■ **Task goal**: Your answer should consist of each line from the data below that contains "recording".

■ **Available data**:
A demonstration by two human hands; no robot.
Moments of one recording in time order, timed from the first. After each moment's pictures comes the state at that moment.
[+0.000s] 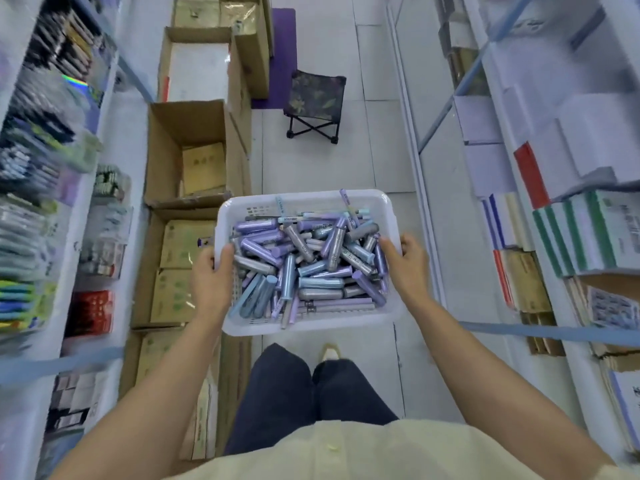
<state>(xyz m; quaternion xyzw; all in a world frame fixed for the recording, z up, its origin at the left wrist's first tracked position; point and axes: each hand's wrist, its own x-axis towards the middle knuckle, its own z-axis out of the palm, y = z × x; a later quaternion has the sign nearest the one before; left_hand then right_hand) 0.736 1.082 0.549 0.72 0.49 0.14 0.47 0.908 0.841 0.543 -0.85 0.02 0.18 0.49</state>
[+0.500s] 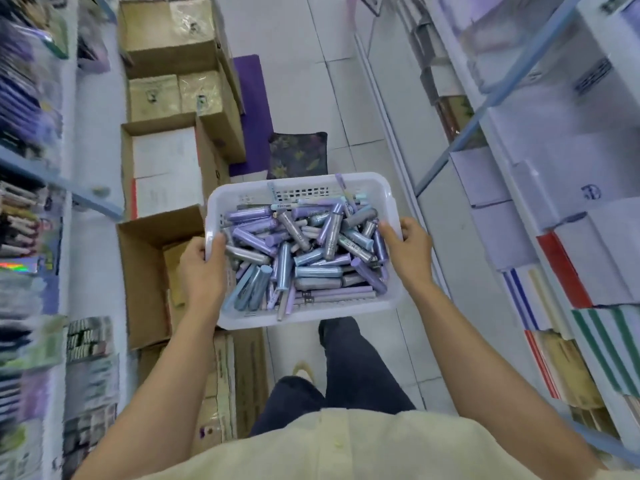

■ **Exercise answer**:
Moments of one recording in time order, timed from the first. After each moment's pictures comes the state at that moment.
<state>(xyz m; quaternion xyzw; all in a world frame fixed for the recording, z up, its origin at the left wrist's first tracked position; point and axes: each hand's wrist, its own x-axis towards the middle knuckle, its own z-axis out of the palm, y = z × x; a later quaternion has the sign nearest the one before; left_hand then right_hand) 0.736 1.082 0.549 0.72 0.49 0.14 0.47 0.908 0.841 0.543 -0.85 0.02 0.18 0.49</state>

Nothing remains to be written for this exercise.